Equilibrium and kinetic studies of Cu(II) and Ni(II) sorption on living Euglena gracilis

Abstract

Biosorption and bioaccumulation involve the decrease in concentration or removal of metals from aqueous solution through the sequestering of ions by active or metabolically inert biomass. In this study, the potential use of Euglena gracilis, a free-floating, flagellated unicellular species of protist, to remove Cu and Ni ions at environmentally relevant levels from aqueous solutions was investigated. Adsorption isotherms were used in a batch system to describe the kinetic and equilibrium characteristics of metal removal. The effects of pH and initial concentration of metal ions on the adsorption of Cu and Ni ions were examined. Results indicate that the sorption reaction occurred quickly (<30 min) in both Cu and Ni monometallic systems, and adsorption followed a pseudo-second-order kinetics model for both metals.
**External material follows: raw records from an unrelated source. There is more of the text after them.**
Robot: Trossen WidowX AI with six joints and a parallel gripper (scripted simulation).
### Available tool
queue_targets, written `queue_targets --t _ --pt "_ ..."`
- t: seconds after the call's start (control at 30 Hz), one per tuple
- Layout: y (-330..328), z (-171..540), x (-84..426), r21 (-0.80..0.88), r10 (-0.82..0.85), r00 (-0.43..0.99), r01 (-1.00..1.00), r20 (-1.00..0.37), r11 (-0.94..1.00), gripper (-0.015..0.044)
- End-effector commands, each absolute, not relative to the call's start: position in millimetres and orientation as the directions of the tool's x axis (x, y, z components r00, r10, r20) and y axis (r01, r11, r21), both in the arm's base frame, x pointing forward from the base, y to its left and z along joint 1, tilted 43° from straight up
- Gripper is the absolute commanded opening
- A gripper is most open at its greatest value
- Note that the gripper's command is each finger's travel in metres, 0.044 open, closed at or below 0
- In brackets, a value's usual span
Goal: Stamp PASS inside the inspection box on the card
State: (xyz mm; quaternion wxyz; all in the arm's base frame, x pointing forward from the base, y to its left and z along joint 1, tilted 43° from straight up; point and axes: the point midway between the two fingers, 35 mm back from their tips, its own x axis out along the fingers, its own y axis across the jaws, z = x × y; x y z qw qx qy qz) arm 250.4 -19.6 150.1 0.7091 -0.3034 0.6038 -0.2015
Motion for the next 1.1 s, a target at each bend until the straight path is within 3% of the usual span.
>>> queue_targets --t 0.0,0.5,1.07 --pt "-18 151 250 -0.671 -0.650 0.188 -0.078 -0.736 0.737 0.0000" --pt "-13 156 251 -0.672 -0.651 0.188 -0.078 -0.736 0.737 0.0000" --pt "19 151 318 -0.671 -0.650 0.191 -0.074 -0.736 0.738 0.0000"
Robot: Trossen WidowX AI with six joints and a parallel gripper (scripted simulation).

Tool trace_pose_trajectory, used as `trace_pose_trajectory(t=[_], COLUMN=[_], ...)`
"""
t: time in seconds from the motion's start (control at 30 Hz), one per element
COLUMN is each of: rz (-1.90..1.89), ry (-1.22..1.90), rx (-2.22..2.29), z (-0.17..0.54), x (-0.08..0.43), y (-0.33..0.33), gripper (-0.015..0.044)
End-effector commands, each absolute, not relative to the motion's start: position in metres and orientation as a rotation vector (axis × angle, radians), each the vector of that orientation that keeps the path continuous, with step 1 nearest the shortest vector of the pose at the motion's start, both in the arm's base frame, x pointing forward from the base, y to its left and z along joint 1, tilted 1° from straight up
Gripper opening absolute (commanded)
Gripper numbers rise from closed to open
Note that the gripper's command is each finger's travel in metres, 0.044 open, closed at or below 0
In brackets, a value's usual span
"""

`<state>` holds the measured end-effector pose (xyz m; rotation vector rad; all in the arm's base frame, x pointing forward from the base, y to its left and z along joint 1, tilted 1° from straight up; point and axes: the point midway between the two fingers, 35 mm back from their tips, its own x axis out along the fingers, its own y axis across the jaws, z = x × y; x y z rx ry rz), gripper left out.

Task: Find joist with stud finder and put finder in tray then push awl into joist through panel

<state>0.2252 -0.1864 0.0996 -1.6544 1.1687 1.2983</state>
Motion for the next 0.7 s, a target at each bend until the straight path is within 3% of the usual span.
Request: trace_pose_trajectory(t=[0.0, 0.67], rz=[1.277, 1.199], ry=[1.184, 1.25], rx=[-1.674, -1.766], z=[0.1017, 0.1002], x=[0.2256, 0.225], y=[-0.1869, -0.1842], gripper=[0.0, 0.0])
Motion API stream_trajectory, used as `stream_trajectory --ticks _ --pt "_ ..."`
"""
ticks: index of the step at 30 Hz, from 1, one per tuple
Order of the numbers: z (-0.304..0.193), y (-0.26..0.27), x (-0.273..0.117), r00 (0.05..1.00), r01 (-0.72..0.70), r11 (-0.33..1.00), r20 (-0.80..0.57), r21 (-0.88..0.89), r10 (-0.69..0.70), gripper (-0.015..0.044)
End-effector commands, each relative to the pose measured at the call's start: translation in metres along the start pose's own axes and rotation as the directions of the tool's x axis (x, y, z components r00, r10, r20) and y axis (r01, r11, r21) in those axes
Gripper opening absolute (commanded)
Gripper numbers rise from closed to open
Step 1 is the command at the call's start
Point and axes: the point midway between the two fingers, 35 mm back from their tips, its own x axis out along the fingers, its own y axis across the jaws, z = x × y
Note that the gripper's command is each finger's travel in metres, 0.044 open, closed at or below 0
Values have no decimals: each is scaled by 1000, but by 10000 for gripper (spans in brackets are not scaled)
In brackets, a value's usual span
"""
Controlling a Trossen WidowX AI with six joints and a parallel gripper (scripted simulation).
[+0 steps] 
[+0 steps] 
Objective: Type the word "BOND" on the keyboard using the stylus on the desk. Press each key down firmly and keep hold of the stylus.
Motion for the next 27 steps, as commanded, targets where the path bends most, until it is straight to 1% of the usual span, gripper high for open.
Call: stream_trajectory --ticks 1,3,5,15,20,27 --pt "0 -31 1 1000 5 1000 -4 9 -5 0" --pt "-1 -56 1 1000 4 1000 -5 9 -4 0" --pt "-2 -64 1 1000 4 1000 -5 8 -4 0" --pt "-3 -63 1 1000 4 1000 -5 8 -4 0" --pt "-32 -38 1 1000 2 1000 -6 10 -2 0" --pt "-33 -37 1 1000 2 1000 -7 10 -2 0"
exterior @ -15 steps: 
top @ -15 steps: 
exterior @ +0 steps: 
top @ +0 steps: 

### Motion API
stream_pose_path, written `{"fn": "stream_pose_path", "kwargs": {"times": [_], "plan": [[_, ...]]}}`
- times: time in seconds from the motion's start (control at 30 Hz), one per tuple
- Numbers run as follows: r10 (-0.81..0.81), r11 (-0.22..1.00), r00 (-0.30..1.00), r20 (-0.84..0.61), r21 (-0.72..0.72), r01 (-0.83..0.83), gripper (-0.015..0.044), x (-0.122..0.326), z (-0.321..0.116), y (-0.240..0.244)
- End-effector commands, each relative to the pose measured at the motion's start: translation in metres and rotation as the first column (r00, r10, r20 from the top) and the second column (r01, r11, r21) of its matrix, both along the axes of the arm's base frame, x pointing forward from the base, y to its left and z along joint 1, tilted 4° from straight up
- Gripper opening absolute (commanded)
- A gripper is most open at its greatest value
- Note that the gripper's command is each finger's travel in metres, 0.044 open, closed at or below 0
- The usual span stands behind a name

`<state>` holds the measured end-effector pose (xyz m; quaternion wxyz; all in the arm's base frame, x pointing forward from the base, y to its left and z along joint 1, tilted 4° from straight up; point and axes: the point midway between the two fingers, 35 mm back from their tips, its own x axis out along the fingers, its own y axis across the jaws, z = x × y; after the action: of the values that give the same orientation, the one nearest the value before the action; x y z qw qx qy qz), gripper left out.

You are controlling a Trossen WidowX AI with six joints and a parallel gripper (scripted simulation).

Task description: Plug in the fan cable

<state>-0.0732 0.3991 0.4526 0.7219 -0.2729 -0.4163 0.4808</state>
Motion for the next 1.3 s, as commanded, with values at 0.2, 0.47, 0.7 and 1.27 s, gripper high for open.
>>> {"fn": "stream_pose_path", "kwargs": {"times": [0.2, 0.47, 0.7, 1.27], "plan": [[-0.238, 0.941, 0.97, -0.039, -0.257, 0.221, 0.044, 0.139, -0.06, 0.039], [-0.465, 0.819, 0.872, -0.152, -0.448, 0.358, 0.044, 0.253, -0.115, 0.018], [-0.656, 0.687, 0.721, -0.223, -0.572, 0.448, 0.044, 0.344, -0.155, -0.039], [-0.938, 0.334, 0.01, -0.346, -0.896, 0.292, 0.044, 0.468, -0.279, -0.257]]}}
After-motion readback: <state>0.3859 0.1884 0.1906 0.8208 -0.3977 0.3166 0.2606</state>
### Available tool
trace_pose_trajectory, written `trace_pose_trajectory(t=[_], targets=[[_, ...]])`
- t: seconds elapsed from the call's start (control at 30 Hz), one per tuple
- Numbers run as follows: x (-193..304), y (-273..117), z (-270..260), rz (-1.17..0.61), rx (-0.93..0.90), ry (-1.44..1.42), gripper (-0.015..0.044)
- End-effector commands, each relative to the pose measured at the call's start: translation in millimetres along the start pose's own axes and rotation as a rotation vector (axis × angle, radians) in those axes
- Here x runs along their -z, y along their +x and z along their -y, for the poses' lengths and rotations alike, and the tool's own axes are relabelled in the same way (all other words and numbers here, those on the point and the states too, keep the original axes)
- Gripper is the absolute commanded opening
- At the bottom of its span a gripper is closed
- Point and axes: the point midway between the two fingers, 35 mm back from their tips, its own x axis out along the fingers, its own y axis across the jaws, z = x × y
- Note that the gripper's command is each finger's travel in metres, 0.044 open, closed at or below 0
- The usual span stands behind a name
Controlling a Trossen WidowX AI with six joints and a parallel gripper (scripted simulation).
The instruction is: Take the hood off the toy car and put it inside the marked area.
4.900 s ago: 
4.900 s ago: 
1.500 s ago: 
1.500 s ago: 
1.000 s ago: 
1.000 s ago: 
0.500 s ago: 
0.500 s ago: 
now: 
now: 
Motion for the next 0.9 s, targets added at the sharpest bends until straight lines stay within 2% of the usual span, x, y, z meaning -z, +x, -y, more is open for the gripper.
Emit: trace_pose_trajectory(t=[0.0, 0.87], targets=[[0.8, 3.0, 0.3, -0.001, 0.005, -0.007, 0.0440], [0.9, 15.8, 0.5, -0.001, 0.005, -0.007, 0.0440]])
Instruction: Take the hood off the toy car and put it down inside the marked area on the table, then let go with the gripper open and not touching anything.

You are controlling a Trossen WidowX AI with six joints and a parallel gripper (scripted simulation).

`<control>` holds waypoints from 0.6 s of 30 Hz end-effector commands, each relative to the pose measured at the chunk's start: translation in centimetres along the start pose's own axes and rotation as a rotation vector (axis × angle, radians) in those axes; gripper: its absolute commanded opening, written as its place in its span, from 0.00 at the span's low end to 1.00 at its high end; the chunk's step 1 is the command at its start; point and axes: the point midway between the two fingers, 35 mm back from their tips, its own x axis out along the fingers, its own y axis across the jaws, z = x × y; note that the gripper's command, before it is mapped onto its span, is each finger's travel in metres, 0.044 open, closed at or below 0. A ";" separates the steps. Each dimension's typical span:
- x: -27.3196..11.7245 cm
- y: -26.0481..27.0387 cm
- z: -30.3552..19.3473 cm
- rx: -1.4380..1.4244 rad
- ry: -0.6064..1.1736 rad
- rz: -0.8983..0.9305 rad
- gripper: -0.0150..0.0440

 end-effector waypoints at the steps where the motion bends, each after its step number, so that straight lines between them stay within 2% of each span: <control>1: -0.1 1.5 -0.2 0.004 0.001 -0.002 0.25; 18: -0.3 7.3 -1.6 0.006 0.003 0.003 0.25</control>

Comparable metal sorption was found at pH 5 and 7.5, suggesting that metal sorption onto live Euglena cells is not pH dependent. No significant differences in metal sorption were found at pH 5 and 7.5. Removal efficiencies for Cu decreased with higher initial concentrations (3–30 μg L−1) and conformed to the Freundlich sorption model. Ni removal was found to increase with greater initial concentration values (5–110 mg L−1) and conformed to the Freundlich isotherm. The removal efficiency for Cu and Ni was 58 ± 3 and 44 ± 6%, respectively. In bimetallic systems, sorption of both metals were equivalent, suggesting that E. gracilis may be appropriate for mining effluent metal removal due to their ability to simultaneously tolerate, sorb, and accumulate multiple metals in solution in a range of environmental conditions.